Reproduce the data below in full and to the letter, images excepted.
────────────────────────────────────────
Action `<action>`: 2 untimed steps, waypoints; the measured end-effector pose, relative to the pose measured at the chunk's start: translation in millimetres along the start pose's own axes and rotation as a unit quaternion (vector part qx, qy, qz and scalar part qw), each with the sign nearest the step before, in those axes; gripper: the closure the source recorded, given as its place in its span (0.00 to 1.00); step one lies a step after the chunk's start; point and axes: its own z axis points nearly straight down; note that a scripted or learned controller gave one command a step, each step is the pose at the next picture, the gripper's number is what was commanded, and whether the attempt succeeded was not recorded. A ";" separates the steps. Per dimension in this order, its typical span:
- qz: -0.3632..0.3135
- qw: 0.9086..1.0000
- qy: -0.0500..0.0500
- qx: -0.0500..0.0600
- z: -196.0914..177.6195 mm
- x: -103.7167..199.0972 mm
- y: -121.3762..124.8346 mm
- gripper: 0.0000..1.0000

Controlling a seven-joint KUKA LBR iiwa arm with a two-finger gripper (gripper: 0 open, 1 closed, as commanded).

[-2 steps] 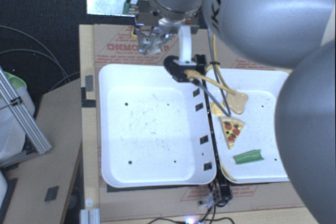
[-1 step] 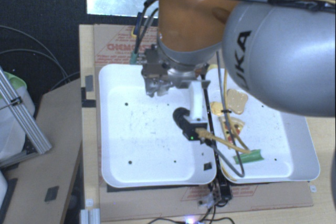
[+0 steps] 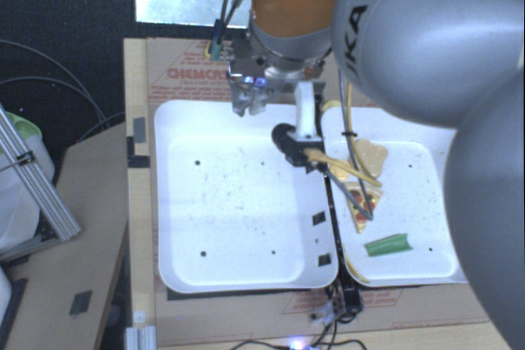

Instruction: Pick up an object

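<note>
The gripper (image 3: 246,101) hung over the far rim of the left bin (image 3: 230,209), well apart from anything it could grasp; whether it was open or closed could not be told. The candidates lay in the right bin (image 3: 418,193): a green piece (image 3: 386,244) near the front, with a tan piece (image 3: 371,155) and a slice-shaped item (image 3: 361,205) close to the dividing wall, probably awkward to reach there

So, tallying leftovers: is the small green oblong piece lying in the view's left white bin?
No, the green oblong piece lies in the view's right white bin, near its front edge.
</note>
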 end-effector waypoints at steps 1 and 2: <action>-0.003 1.000 0.001 -0.002 11.1 25.0 70.0 1.00; -0.003 1.000 0.001 -0.001 -22.1 24.9 77.6 1.00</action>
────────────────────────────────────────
REPLY TO THE EXERCISE:
Action `<action>`: 2 untimed steps, waypoints; the measured end-effector pose, relative to the pose measured at the chunk's start: translation in millimetres along the start pose's own axes and rotation as a unit quaternion (vector part qx, qy, qz and scalar part qw), each with the sign nearest the step before, in those axes; gripper: the closure the source recorded, given as its place in its span (0.00 to 1.00); step one lies a step after the chunk's start; point and axes: its own z axis points nearly straight down; note that a scripted or learned controller gave one command a step, each step is the pose at the next picture, the gripper's number is what was commanded, and whether the attempt succeeded was not recorded. A ";" separates the steps. Per dimension in this order, its typical span:
- qz: -0.3632..0.3135
- qw: 0.9086..1.0000
- qy: -0.0500..0.0500
- qx: -0.0500..0.0600
- z: -196.0914..177.6195 mm
- x: -103.7167..199.0972 mm
- y: -121.3762..124.8346 mm
- gripper: 0.0000..1.0000

Controlling a seven-joint KUKA LBR iiwa arm with a two-finger gripper (gripper: 0 open, 1 closed, as commanded).

[-2 steps] 
[-1 step] 
[+0 steps] 

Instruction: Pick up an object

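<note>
The gripper (image 3: 246,101) hung over the far rim of the left bin (image 3: 230,209), well apart from anything it could grasp; whether it was open or closed could not be told. The candidates lay in the right bin (image 3: 418,193): a green piece (image 3: 386,244) near the front, with a tan piece (image 3: 371,155) and a slice-shaped item (image 3: 361,205) close to the dividing wall, probably awkward to reach there

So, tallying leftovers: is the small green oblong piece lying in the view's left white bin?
No, the green oblong piece lies in the view's right white bin, near its front edge.
</note>
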 end-effector waypoints at steps 1 and 2: <action>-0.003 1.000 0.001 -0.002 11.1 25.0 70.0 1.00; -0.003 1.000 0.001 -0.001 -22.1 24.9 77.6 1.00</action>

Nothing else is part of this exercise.